### PROBLEM TO WORK ON:
Return the listing below exactly as it stands. Pictures stay out.

### RECORDS FOR THE TASK:
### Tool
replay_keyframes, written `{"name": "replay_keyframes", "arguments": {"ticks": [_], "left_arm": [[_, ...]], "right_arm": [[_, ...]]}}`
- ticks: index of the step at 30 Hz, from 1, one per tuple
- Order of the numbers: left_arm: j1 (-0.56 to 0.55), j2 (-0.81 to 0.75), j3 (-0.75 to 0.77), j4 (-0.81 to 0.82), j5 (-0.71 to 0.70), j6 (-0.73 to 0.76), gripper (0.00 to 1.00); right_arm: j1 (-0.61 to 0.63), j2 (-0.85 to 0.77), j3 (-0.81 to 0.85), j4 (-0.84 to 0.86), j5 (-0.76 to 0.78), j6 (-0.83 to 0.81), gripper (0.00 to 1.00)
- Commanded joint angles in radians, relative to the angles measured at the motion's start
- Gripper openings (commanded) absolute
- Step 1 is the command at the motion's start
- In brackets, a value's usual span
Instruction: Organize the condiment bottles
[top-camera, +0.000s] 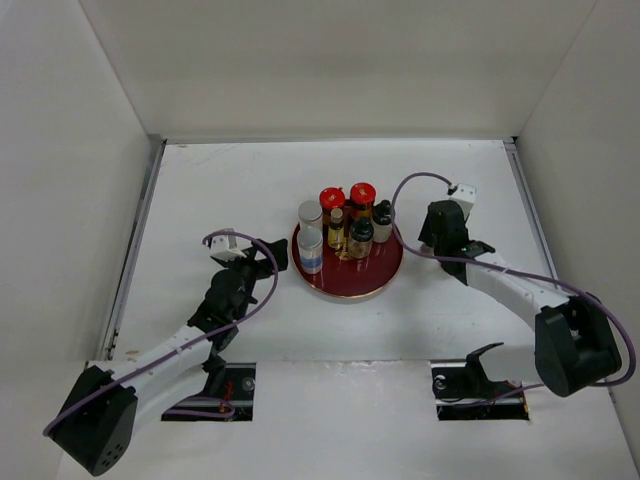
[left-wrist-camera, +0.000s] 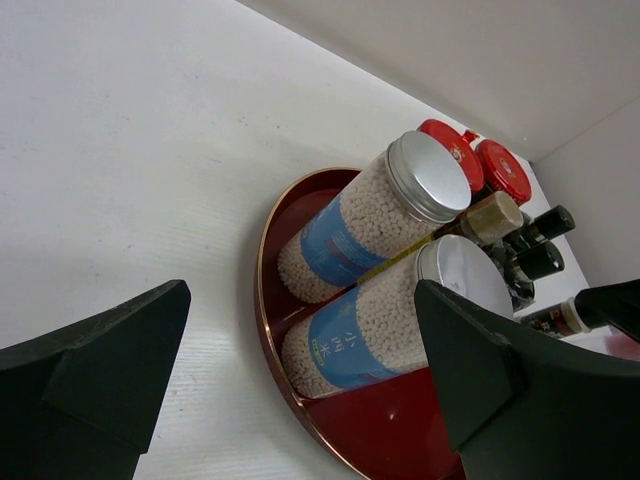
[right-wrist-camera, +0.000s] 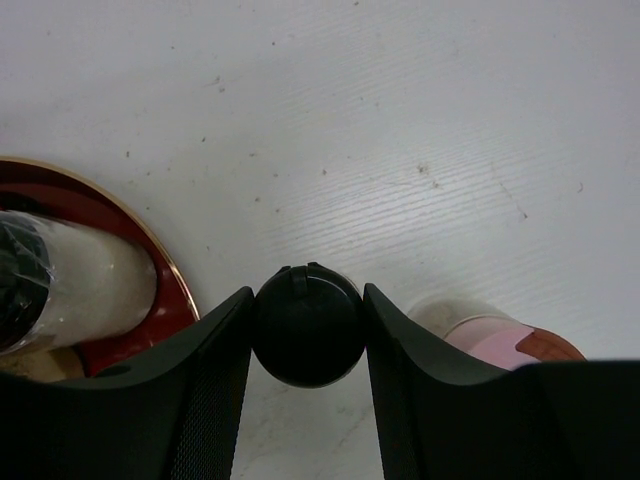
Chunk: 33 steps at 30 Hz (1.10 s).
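Observation:
A round dark-red tray (top-camera: 385, 275) holds several condiment bottles: two silver-capped cylinders with blue labels (top-camera: 311, 248) (top-camera: 310, 213), two red-capped jars (top-camera: 332, 199) (top-camera: 362, 193) and black-capped glass bottles (top-camera: 360, 236). My left gripper (top-camera: 268, 254) is open and empty just left of the tray; in the left wrist view (left-wrist-camera: 300, 370) the nearer cylinder (left-wrist-camera: 370, 335) lies ahead between its fingers. My right gripper (top-camera: 440, 228) is right of the tray. In the right wrist view (right-wrist-camera: 307, 296) it is shut on a black-capped bottle (right-wrist-camera: 307, 330). A pink shaker (right-wrist-camera: 490, 342) stands beside it.
The tray's rim (right-wrist-camera: 150, 245) with a white black-capped bottle (right-wrist-camera: 85, 285) is just left of the right fingers. White walls enclose the table on the left, back and right. Bare white table (top-camera: 250, 180) lies behind and beside the tray.

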Motion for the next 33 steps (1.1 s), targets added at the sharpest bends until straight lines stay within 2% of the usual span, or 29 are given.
{"name": "replay_keyframes", "arguments": {"ticks": [1, 7, 10, 23, 33], "left_arm": [[-0.008, 0.011, 0.0, 0.049, 0.009, -0.008, 1.0], [-0.002, 0.011, -0.001, 0.051, 0.009, -0.008, 1.0], [-0.007, 0.016, 0.002, 0.052, 0.009, -0.008, 1.0], [-0.008, -0.03, -0.004, 0.038, 0.009, -0.008, 1.0], [-0.011, -0.019, -0.001, 0.04, 0.009, -0.01, 1.0]], "right_arm": [[0.038, -0.075, 0.05, 0.025, 0.065, -0.022, 0.39], [0.166, -0.19, 0.113, -0.077, 0.094, -0.025, 0.39], [0.222, -0.198, 0.135, -0.087, 0.078, -0.013, 0.39], [0.318, 0.041, 0.149, 0.057, 0.048, 0.021, 0.39], [0.334, 0.103, 0.132, 0.063, 0.063, 0.035, 0.42]]}}
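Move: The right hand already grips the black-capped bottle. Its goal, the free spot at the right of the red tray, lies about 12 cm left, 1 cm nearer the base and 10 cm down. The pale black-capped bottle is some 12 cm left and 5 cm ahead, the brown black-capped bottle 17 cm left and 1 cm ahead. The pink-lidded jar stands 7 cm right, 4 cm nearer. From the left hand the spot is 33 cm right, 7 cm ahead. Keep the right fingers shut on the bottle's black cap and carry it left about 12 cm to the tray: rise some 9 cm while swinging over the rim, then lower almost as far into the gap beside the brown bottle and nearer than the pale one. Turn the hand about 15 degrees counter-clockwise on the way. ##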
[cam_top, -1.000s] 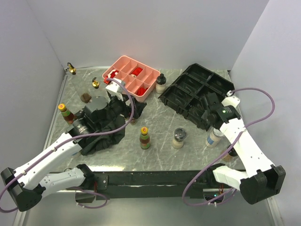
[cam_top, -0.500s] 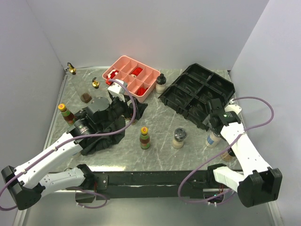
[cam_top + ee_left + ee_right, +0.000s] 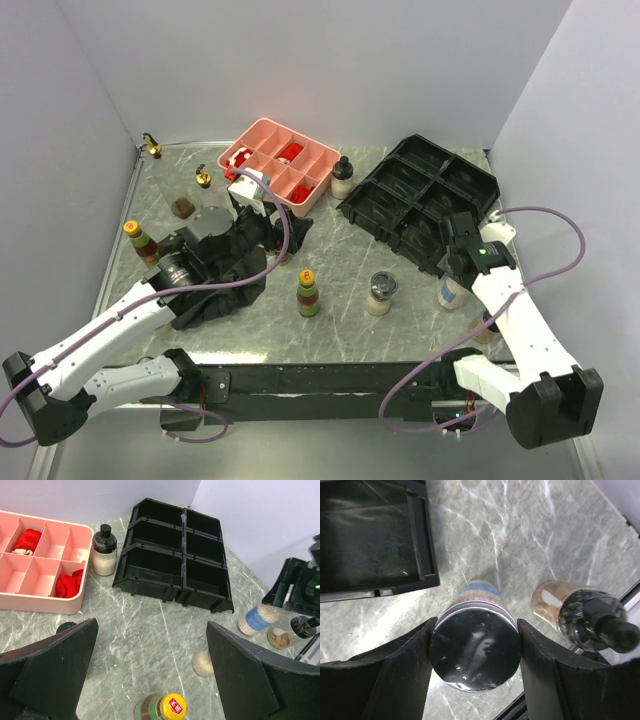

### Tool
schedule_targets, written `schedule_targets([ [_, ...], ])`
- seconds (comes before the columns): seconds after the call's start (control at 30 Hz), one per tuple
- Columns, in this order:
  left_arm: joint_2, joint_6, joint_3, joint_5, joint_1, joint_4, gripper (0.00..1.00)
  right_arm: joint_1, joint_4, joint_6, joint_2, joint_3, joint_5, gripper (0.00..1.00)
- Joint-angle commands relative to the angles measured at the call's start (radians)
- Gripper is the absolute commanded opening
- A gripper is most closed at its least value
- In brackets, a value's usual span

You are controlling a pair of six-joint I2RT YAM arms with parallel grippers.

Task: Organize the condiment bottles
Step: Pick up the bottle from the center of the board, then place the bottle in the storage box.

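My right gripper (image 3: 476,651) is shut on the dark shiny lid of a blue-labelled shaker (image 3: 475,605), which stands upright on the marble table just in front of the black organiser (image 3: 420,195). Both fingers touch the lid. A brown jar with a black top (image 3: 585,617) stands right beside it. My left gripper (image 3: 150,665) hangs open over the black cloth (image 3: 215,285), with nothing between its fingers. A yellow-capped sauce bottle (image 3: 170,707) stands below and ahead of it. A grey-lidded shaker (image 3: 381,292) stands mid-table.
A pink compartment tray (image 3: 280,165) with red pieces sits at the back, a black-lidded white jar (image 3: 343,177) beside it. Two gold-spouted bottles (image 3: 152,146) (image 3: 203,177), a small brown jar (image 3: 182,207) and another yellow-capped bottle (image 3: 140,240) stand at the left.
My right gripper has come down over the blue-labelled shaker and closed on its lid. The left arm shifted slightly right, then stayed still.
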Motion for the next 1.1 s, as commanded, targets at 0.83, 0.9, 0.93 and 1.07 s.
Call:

### OUTPUT:
### Tool
replay_keyframes, written `{"name": "replay_keyframes", "arguments": {"ticks": [_], "left_arm": [[_, ...]], "right_arm": [[_, ...]]}}`
- ticks: index of the step at 30 Hz, from 1, one per tuple
- Order of the numbers: left_arm: j1 (-0.56 to 0.55), j2 (-0.81 to 0.75), j3 (-0.75 to 0.77), j4 (-0.81 to 0.82), j5 (-0.71 to 0.70), j6 (-0.73 to 0.76), gripper (0.00 to 1.00); right_arm: j1 (-0.61 to 0.63), j2 (-0.85 to 0.77), j3 (-0.81 to 0.85), j4 (-0.84 to 0.86), j5 (-0.76 to 0.78), j6 (-0.83 to 0.81), gripper (0.00 to 1.00)
- Commanded joint angles in radians, relative to the angles measured at the motion's start
- Gripper openings (commanded) absolute
- Step 1 is the command at the motion's start
- In brackets, a value's usual span
Instruction: Organize the condiment bottles
[top-camera, +0.000s] 
[left-wrist-camera, +0.000s] 
[right-wrist-camera, +0.000s] 
Chunk: 33 steps at 30 Hz (1.10 s).
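Observation:
A round dark-red tray (top-camera: 385, 275) holds several condiment bottles: two silver-capped cylinders with blue labels (top-camera: 311, 248) (top-camera: 310, 213), two red-capped jars (top-camera: 332, 199) (top-camera: 362, 193) and black-capped glass bottles (top-camera: 360, 236). My left gripper (top-camera: 268, 254) is open and empty just left of the tray; in the left wrist view (left-wrist-camera: 300, 370) the nearer cylinder (left-wrist-camera: 370, 335) lies ahead between its fingers. My right gripper (top-camera: 440, 228) is right of the tray. In the right wrist view (right-wrist-camera: 307, 296) it is shut on a black-capped bottle (right-wrist-camera: 307, 330). A pink shaker (right-wrist-camera: 490, 342) stands beside it.
The tray's rim (right-wrist-camera: 150, 245) with a white black-capped bottle (right-wrist-camera: 85, 285) is just left of the right fingers. White walls enclose the table on the left, back and right. Bare white table (top-camera: 250, 180) lies behind and beside the tray.
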
Motion for the next 33 steps (1.1 s), targets added at the sharpest bends until straight lines stay within 2% of the usual span, or 29 are given.
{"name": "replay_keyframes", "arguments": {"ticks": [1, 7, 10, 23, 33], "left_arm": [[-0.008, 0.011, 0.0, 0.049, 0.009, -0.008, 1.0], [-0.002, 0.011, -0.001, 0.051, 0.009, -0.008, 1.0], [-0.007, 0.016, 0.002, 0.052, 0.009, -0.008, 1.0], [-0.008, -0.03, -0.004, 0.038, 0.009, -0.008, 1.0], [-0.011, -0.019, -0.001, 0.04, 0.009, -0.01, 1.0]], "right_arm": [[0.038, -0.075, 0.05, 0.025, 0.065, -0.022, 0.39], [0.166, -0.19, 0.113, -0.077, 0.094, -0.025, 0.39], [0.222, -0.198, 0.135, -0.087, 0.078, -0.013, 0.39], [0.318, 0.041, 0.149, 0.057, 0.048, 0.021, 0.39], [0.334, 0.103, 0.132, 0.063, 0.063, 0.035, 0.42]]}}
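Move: The right hand already grips the black-capped bottle. Its goal, the free spot at the right of the red tray, lies about 12 cm left, 1 cm nearer the base and 10 cm down. The pale black-capped bottle is some 12 cm left and 5 cm ahead, the brown black-capped bottle 17 cm left and 1 cm ahead. The pink-lidded jar stands 7 cm right, 4 cm nearer. From the left hand the spot is 33 cm right, 7 cm ahead. Keep the right fingers shut on the bottle's black cap and carry it left about 12 cm to the tray: rise some 9 cm while swinging over the rim, then lower almost as far into the gap beside the brown bottle and nearer than the pale one. Turn the hand about 15 degrees counter-clockwise on the way. ##
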[cam_top, -1.000s] 
[cam_top, -0.500s] 
[cam_top + ee_left + ee_right, +0.000s] 

### Tool
schedule_targets, written `schedule_targets([ [_, ...], ])`
- seconds (comes before the columns): seconds after the call's start (control at 30 Hz), one per tuple
- Columns, in this order:
  left_arm: joint_2, joint_6, joint_3, joint_5, joint_1, joint_4, gripper (0.00..1.00)
  right_arm: joint_1, joint_4, joint_6, joint_2, joint_3, joint_5, gripper (0.00..1.00)
- Joint-angle commands relative to the angles measured at the call's start (radians)
- Gripper is the absolute commanded opening
- A gripper is most closed at its least value
- In brackets, a value's usual span

You are controlling a pair of six-joint I2RT YAM arms with parallel grippers.

Task: Organize the condiment bottles
Step: Pick up the bottle from the center of the board, then place the bottle in the storage box.

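My right gripper (image 3: 476,651) is shut on the dark shiny lid of a blue-labelled shaker (image 3: 475,605), which stands upright on the marble table just in front of the black organiser (image 3: 420,195). Both fingers touch the lid. A brown jar with a black top (image 3: 585,617) stands right beside it. My left gripper (image 3: 150,665) hangs open over the black cloth (image 3: 215,285), with nothing between its fingers. A yellow-capped sauce bottle (image 3: 170,707) stands below and ahead of it. A grey-lidded shaker (image 3: 381,292) stands mid-table.
A pink compartment tray (image 3: 280,165) with red pieces sits at the back, a black-lidded white jar (image 3: 343,177) beside it. Two gold-spouted bottles (image 3: 152,146) (image 3: 203,177), a small brown jar (image 3: 182,207) and another yellow-capped bottle (image 3: 140,240) stand at the left.
My right gripper has come down over the blue-labelled shaker and closed on its lid. The left arm shifted slightly right, then stayed still.
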Motion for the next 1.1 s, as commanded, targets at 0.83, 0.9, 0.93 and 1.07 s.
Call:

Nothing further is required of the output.